On-device vs Cloud AI — Quick Comparison
| On-Device | Cloud API | |
|---|---|---|
| Privacy | ✅ Data never leaves device | ⚠️ Data sent to cloud |
| Latency | ✅ ~50–200ms | ⚠️ 300–2000ms |
| Cost | ✅ Free after install | 💰 Per token |
| Capability | ⚠️ Smaller models (1–7B) | ✅ GPT-4 / Gemini Ultra |
| Offline | ✅ Works offline | ❌ Needs internet |
| Model size | ⚠️ 1–4GB download | ✅ No download |
Privacy-first AI isn't a niche feature anymore. Users are increasingly uncomfortable with their data leaving their device, and regulators in the EU and elsewhere are tightening restrictions on cloud AI processing. On-device LLMs are the answer — but they come with real trade-offs.
The current landscape
In 2025, you have three serious options for running LLMs on mobile:
1. MediaPipe LLM Inference API (Google)
The most production-ready option for Android. Supports Gemma 2B and 7B, runs on GPU or CPU, and integrates cleanly with both Android native and Flutter. Available on iOS too, though with some limitations.
2. llama.cpp / Llama 3 (Meta)
The open-source powerhouse. Llama 3 8B (4-bit quantised) runs at 15–25 tokens/second on a modern Android flagship. Best for developers who want maximum flexibility and control. Integration requires more work.
3. Core ML (Apple)
Apple's machine learning framework is tightly integrated with iOS hardware. The Neural Engine on Apple Silicon is exceptional for inference. Models in Core ML format can be integrated via Swift. Access from Flutter requires a platform channel.
Getting started with MediaPipe LLM in Flutter
Google provides the google_mediapipe plugin. Here's the basic setup:
// Load the model
final llmInference = await LlmInference.createFromOptions(
LlmInferenceOptions(
modelPath: '/data/local/tmp/gemma-2b-it-q4.bin',
maxTokens: 1024,
topK: 40,
temperature: 0.8,
),
);
// Generate text
final result = await llmInference.generateResponse(
'Summarise this article: ${articleText}',
);
The model download challenge
The biggest UX challenge with on-device AI is the initial model download — typically 1–4GB. The right approach:
- Download on first launch over WiFi only (check
Connectivitybefore starting) - Show a clear progress indicator with size information
- Store in the app's internal storage or cache directory
- Use resumable downloads — mobile connections drop
- Consider whether the model is bundled (for enterprise apps) or downloaded
Quantisation: the key to fitting LLMs on phones
A full Llama 3 8B model is ~16GB. A 4-bit quantised version is ~4GB. A Q2_K version is ~2.5GB. Quality degrades with quantisation, but 4-bit quantisation is excellent — most users can't tell the difference for typical tasks.

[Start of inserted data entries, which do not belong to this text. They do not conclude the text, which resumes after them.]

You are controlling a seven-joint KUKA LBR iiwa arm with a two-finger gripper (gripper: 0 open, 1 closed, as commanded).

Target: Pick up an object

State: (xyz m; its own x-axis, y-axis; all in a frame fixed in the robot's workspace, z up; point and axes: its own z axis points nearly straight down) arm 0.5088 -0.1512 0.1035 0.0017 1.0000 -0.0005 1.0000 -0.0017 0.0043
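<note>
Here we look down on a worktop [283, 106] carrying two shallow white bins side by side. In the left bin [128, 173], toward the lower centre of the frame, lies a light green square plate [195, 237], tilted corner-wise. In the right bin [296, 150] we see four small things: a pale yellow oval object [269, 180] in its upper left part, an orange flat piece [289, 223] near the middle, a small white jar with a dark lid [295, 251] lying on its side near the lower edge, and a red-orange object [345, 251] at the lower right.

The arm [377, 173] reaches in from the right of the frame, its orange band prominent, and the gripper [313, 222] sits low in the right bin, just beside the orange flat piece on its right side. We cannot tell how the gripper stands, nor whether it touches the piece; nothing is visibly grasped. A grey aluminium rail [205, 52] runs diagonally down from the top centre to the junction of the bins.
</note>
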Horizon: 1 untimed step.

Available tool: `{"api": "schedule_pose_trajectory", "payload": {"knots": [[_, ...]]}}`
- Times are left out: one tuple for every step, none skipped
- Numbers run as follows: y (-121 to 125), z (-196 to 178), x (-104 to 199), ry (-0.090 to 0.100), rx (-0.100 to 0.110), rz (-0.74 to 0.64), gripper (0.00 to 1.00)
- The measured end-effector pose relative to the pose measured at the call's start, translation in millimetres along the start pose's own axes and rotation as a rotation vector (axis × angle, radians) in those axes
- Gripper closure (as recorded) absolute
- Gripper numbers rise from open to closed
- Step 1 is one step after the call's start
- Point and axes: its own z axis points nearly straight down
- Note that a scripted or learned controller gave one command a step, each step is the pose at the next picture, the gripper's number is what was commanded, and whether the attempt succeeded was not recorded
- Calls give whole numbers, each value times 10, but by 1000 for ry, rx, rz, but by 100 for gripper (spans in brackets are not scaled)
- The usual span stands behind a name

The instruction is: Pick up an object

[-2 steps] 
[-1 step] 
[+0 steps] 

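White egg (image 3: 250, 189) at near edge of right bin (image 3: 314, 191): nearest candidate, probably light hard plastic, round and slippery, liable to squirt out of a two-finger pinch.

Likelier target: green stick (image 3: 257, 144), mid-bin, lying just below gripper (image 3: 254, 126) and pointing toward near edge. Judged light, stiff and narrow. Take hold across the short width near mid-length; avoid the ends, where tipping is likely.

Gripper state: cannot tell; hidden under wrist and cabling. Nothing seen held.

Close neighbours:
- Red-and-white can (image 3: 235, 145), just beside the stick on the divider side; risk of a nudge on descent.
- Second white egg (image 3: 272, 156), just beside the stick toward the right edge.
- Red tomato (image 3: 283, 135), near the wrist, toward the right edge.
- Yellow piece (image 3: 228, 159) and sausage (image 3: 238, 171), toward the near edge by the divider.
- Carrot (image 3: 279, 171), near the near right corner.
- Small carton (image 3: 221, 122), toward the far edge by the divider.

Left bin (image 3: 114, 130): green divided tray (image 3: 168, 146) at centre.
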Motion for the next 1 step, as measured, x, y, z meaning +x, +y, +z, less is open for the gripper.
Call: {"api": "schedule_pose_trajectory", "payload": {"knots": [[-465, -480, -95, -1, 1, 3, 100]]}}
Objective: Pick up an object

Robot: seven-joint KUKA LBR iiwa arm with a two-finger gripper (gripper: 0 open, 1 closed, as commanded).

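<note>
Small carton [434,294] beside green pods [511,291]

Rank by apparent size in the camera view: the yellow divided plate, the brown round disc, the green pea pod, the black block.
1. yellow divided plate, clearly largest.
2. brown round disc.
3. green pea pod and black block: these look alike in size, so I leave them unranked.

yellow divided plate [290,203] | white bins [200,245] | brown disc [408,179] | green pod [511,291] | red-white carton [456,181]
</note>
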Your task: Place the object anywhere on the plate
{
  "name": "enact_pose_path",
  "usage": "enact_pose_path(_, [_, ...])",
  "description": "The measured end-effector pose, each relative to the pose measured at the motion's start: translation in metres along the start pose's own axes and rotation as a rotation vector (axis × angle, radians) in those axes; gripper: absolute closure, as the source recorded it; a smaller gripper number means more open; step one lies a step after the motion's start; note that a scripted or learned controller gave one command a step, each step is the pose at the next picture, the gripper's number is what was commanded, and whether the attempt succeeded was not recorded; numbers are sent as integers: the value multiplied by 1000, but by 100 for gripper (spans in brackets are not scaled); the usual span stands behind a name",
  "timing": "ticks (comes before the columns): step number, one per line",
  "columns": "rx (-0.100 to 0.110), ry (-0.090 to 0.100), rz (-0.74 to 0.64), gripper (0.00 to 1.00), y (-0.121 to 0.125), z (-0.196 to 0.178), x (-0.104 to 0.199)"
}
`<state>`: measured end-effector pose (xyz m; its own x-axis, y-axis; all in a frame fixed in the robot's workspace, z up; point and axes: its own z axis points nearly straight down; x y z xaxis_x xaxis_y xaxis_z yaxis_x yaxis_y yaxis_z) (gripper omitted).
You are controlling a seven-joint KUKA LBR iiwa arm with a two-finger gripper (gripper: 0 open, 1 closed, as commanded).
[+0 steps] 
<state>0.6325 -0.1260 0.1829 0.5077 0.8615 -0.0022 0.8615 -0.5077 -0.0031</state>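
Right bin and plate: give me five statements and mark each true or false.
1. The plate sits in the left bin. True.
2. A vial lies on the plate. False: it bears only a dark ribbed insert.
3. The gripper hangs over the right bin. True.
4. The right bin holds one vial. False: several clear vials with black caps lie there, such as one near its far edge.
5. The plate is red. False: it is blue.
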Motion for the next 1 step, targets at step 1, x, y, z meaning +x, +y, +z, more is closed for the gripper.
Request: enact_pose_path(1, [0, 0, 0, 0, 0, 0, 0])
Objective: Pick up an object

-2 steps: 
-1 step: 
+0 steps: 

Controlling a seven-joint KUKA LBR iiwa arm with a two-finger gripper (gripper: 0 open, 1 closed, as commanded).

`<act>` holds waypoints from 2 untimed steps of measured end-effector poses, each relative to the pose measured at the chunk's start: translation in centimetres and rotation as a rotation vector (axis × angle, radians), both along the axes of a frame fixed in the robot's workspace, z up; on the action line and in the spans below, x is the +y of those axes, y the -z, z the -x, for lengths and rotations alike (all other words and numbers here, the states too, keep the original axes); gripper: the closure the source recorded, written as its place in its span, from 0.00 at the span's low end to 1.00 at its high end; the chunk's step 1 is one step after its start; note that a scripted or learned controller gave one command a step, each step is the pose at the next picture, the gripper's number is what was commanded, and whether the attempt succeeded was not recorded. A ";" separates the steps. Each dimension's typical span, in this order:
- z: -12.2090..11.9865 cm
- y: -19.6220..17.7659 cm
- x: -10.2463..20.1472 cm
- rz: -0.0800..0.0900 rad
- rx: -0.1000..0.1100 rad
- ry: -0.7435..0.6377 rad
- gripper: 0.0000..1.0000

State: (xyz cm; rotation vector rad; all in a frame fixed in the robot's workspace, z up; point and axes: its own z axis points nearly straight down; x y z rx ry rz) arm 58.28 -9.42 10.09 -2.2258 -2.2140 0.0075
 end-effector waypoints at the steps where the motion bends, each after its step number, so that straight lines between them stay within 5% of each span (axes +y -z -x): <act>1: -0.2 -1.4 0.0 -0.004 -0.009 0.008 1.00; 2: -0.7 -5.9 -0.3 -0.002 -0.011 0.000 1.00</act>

Hybrid patterns: the best of both worlds
The smartest apps don't choose — they combine. Use on-device AI for:
- Privacy-sensitive tasks (personal notes, health data, messages)
- Offline operation
- Low-latency features (inline suggestions, real-time feedback)
And cloud AI for:
- Complex reasoning requiring GPT-4 capability
- Tasks requiring up-to-date knowledge
- Multimodal analysis on low-spec devices
The future of AI apps isn't cloud vs. on-device. It's intelligently routing between them based on context, privacy requirements, and available connectivity.